Task prompt
A precise copy of the data is required, with every picture left out.

[Data shown]

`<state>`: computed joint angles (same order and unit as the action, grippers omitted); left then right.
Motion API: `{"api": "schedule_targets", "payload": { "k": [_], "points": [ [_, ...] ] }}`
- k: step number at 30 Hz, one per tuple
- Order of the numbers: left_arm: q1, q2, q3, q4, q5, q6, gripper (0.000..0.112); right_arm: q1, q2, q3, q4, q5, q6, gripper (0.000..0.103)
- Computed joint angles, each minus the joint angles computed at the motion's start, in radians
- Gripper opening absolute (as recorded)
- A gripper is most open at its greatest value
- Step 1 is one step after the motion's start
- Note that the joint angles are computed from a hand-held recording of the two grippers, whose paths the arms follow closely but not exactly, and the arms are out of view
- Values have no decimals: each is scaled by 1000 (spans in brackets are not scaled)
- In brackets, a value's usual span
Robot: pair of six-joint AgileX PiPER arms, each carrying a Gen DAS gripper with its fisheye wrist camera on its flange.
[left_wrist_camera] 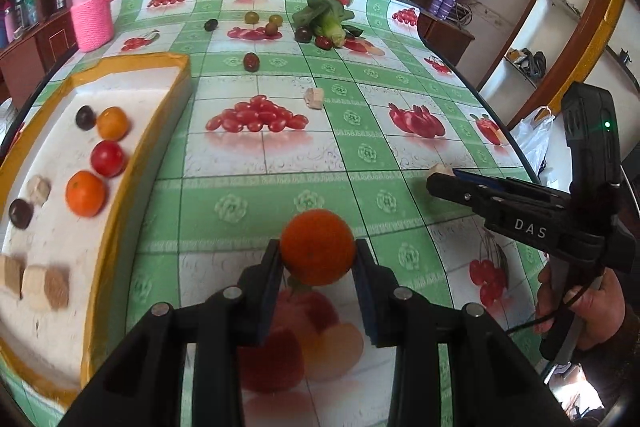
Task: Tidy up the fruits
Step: 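Carry the beige piece and orange into the white tray and open both tools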
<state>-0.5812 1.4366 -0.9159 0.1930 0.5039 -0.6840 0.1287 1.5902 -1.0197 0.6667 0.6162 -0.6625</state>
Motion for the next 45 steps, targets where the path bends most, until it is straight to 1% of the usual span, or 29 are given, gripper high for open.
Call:
{"api": "schedule_targets", "payload": {
  "k": [6, 10, 12, 15, 18, 20, 23, 27, 31, 35, 38, 40, 42, 45],
  "points": [
    [-16, -122, 88, 31, 3, -65, 38, 80, -34, 14, -50, -4, 70, 29],
    [19, -211, 137, 29, 22, -68, 38, 164, -33, 2, -92, -16, 122, 29],
    [40, -263, 164, 39, 41, -83, 38, 199, -21, -14, -88, -10, 134, 29],
    [99, -335, 199, 25, 75, -52, 38, 251, 2, -54, -85, 1, 166, 29],
    [186, -386, 220, -12, 105, 22, 38, 310, 31, -115, -120, 4, 217, 29],
    [269, -412, 231, -58, 116, 103, 38, 345, 60, -172, -146, 11, 250, 29],
    [405, -425, 240, -141, 118, 243, 38, 382, 119, -282, -166, 38, 293, 29],
    [568, -410, 236, -235, 114, 417, 38, 421, 217, -465, -230, 84, 369, 28],
    [679, -358, 221, -307, 95, 549, 38, 449, 340, -677, -285, 146, 434, 28],
    [726, -289, 202, -364, 71, 639, 38, 473, 468, -882, -346, 210, 490, 28],
    [735, -239, 193, -383, 52, 669, 38, 490, 597, -1077, -396, 295, 547, 28],
    [746, -223, 190, -399, 51, 687, 38, 500, 690, -1217, -423, 368, 581, 28],
    [756, -210, 189, -428, 40, 714, 38, 508, 760, -1322, -444, 423, 598, 28],
    [747, -180, 166, -417, 40, 709, 38, 511, 854, -1470, -459, 501, 614, 28]
  ]
}}
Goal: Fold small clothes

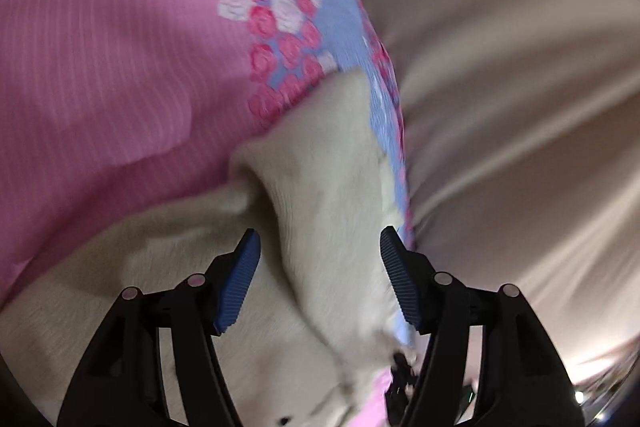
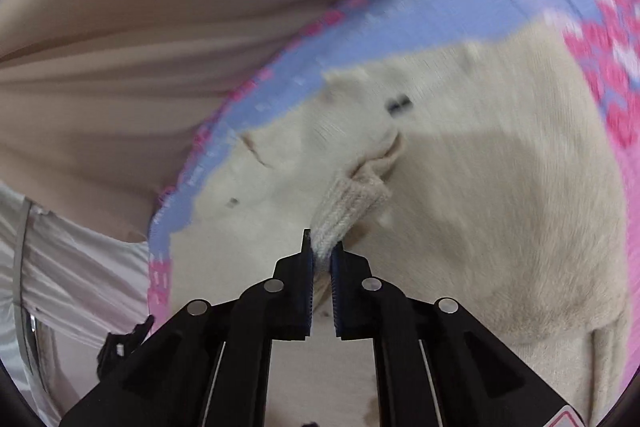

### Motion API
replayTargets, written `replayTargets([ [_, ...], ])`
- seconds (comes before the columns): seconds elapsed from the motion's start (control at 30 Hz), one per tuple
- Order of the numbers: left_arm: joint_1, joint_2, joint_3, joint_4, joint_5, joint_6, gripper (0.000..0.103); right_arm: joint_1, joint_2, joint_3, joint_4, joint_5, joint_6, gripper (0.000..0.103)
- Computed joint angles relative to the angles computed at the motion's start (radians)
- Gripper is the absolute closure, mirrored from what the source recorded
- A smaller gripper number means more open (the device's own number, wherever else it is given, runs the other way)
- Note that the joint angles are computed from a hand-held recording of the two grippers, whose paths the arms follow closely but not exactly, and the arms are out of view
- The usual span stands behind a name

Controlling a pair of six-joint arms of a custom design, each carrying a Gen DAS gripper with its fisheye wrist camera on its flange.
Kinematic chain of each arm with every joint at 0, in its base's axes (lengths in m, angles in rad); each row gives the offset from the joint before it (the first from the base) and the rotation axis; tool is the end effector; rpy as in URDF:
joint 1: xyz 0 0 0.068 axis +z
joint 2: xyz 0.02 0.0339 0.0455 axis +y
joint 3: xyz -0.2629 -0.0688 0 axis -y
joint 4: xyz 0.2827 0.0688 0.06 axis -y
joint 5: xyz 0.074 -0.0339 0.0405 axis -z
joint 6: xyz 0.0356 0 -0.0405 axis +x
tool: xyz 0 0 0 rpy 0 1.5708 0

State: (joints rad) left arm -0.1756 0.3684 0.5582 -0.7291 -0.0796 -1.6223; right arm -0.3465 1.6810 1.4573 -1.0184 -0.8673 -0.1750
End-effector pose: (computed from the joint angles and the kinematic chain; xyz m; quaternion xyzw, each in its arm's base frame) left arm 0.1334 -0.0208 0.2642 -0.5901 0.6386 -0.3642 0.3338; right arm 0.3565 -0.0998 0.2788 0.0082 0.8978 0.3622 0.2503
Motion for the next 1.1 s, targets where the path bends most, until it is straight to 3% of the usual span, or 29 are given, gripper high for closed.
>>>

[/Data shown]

Your response
`<state>`: computed joint angles (same order and unit as the action, grippers omitted); left then right.
Motion API: `{"api": "schedule_targets", "payload": { "k": [_], "points": [ [_, ...] ] }}`
- k: step number at 30 Hz, one per tuple
- Order of the numbers: left_arm: q1, q2, q3, q4, q5, q6, gripper (0.000..0.112); right_arm: q1, q2, q3, q4, q5, q6, gripper (0.000..0.103)
- Computed joint angles, each minus the joint angles computed at the motion's start, in radians
- Gripper opening absolute (as recorded)
- A gripper is most open at its greatest value
- Step 1 is one step after the motion's start
- Note that the joint angles are computed from a hand-held recording of the two grippers, whose paths the arms follow closely but not exactly, and the arms are out of view
- Values have no decimals: each is scaled by 1000 (spans in brackets are not scaled)
- In brackets, a value's usual span
Robot: pair of six-joint AgileX PiPER arms, each carrying a Gen DAS gripper with its fisheye wrist camera on its flange.
[left_wrist_camera] 
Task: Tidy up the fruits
Step: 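Carry the beige piece and orange into the white tray and open both tools
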<state>-0.5812 1.4366 -0.9159 0.1930 0.5039 -0.6840 0.1287 1.5902 -1.0197 0.6667 0.6162 -0.6625</state>
Motion for the next 45 steps, targets where the path bends most, until it is straight to 1% of the usual span, or 29 are given, gripper high for open.
Call:
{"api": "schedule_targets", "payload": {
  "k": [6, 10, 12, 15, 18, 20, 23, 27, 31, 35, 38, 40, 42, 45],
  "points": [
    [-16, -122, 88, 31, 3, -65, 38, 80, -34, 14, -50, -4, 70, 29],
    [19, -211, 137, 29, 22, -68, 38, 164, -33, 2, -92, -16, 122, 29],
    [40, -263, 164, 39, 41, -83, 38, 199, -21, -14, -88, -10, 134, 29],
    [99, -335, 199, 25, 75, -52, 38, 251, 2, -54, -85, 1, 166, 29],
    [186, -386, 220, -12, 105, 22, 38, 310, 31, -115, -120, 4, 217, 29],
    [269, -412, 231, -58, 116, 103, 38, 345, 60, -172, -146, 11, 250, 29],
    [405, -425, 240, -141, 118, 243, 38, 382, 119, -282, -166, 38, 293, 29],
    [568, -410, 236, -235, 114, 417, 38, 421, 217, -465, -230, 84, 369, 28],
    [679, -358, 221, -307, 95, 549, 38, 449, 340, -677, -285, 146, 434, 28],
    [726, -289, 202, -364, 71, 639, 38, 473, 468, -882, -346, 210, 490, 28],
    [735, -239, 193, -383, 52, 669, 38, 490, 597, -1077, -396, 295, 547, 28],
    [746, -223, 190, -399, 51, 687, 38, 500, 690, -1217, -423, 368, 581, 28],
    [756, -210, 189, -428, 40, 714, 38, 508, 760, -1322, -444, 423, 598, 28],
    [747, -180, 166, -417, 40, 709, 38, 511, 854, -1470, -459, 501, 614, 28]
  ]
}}
Goal: Fold small clothes


### Motion API
replayTargets, written `replayTargets([ [_, ...], ])`
- seconds (comes before the columns): seconds elapsed from the motion's start (control at 30 Hz), one per tuple
- Order of the numbers: left_arm: joint_1, joint_2, joint_3, joint_4, joint_5, joint_6, gripper (0.000..0.103); right_arm: joint_1, joint_2, joint_3, joint_4, joint_5, joint_6, gripper (0.000..0.103)
- Computed joint angles relative to the angles computed at the motion's start (radians)
- Gripper is the absolute closure, mirrored from what the source recorded
- A smaller gripper number means more open (the device's own number, wherever else it is given, runs the other way)
- Note that the joint angles are computed from a hand-held recording of the two grippers, whose paths the arms follow closely but not exactly, and the arms are out of view
- The usual span stands behind a name

Controlling a pair of six-joint arms of a custom design, each carrying a Gen DAS gripper with its fisheye wrist camera on its flange.
Kinematic chain of each arm with every joint at 0, in its base's axes (lengths in m, angles in rad); each row gives the offset from the joint before it (the first from the base) and the rotation axis; tool is the end effector; rpy as in URDF:
joint 1: xyz 0 0 0.068 axis +z
joint 2: xyz 0.02 0.0339 0.0455 axis +y
joint 3: xyz -0.2629 -0.0688 0 axis -y
joint 4: xyz 0.2827 0.0688 0.06 axis -y
joint 5: xyz 0.074 -0.0339 0.0405 axis -z
joint 6: xyz 0.0356 0 -0.0405 axis +x
tool: xyz 0 0 0 rpy 0 1.5708 0

State: (joints rad) left arm -0.1756 0.3684 0.5582 -0.7291 -0.0796 -1.6223; right arm -0.3465 1.6810 1.4573 -1.0184 -0.8673 -0.1750
End-effector pose: (computed from the joint angles and the kinematic chain; xyz m; quaternion xyzw, each in its arm's base frame) left arm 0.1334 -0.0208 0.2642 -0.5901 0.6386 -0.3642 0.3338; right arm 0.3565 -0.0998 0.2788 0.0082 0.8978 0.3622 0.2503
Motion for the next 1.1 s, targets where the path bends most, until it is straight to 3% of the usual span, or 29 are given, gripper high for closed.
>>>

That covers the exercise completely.